• [SOURCE DATA]
--- START ---

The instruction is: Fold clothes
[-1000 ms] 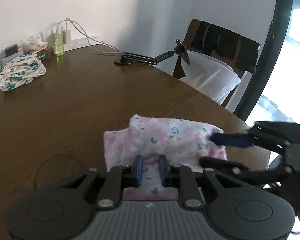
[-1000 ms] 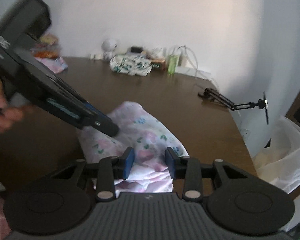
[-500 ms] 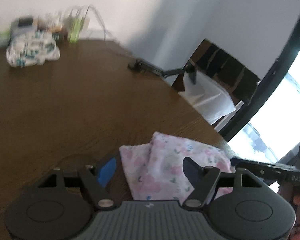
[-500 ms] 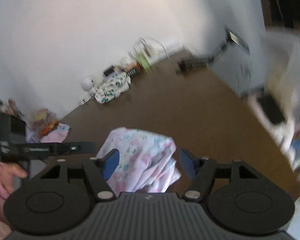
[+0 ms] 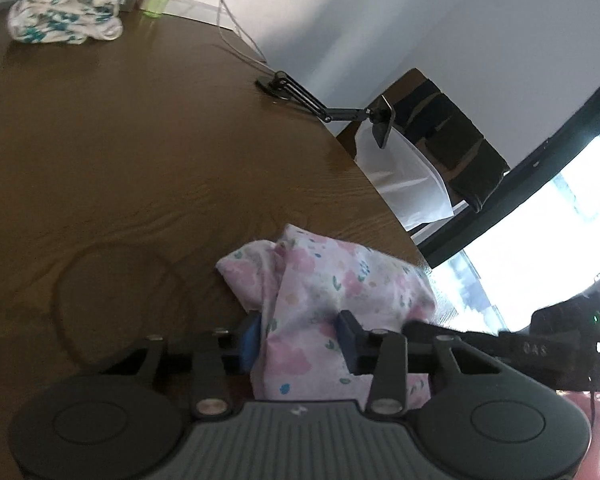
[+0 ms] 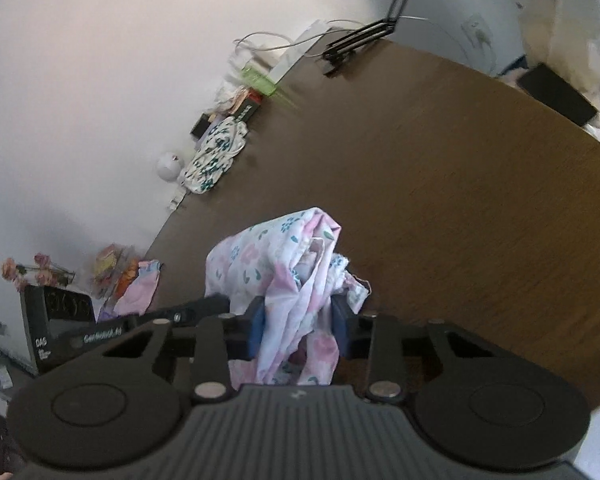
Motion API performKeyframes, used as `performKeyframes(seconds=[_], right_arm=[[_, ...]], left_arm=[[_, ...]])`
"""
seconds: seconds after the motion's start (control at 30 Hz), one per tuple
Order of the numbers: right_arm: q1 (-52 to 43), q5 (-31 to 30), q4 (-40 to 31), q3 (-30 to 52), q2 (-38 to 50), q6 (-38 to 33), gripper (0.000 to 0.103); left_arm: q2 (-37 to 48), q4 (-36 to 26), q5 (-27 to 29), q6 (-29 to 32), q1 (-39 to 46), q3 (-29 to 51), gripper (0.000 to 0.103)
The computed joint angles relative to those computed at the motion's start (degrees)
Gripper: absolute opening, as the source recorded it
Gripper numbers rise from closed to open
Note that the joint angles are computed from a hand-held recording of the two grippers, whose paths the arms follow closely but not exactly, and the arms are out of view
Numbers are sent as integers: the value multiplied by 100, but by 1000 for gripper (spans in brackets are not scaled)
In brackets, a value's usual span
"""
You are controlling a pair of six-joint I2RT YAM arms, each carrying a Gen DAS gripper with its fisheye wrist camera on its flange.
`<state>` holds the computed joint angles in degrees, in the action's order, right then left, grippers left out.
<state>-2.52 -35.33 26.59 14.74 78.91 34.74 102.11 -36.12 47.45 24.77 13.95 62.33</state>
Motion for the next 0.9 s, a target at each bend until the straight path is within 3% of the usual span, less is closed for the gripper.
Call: performKeyframes(seconds=[0.27, 0.43, 0.5, 0.53, 0.6, 0.63, 0.67, 0.7, 0.8, 0.9], right_arm=[[685, -507, -345, 1200, 1132, -802, 30], [1350, -414, -275, 1604, 1534, -698, 30], [1380, -411, -133, 1541, 1466, -558, 35], [1366, -375, -82, 1465, 1335, -510, 37], [1347, -182, -137, 1326, 976, -519, 54], [1343, -17, -271, 1279, 755, -569, 69], [1347, 140, -410, 1256, 571, -604, 82], [1358, 233, -524, 1263, 451, -623, 87], [1364, 240, -804, 1380, 351, -660, 94], [1440, 234, -1040, 1624, 578, -650, 88]], left_arm=[[-765, -661, 20, 896, 1287, -566, 34], [-693, -682, 81, 865, 1970, -566, 34], [-641, -790, 167, 902, 2134, -460, 41], [-652, -813, 221, 922, 2202, -420, 50], [-724, -715, 334, 875, 2268, -366, 63], [-710, -657, 354, 795, 2298, -299, 70], [-696, -596, 373, 713, 2326, -232, 72], [-656, -549, 382, 608, 2340, -152, 72], [-365, -604, 352, 267, 2266, 141, 71], [-77, -743, 311, 62, 2146, 365, 67]])
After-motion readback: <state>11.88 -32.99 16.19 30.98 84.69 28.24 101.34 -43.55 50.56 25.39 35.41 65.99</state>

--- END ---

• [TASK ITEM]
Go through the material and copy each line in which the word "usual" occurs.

• [TASK RESULT]
In brackets, a value's usual span
Motion for the next 0.9 s, a target at each bend until the straight path is within 3% of the usual span, less is closed for the gripper.

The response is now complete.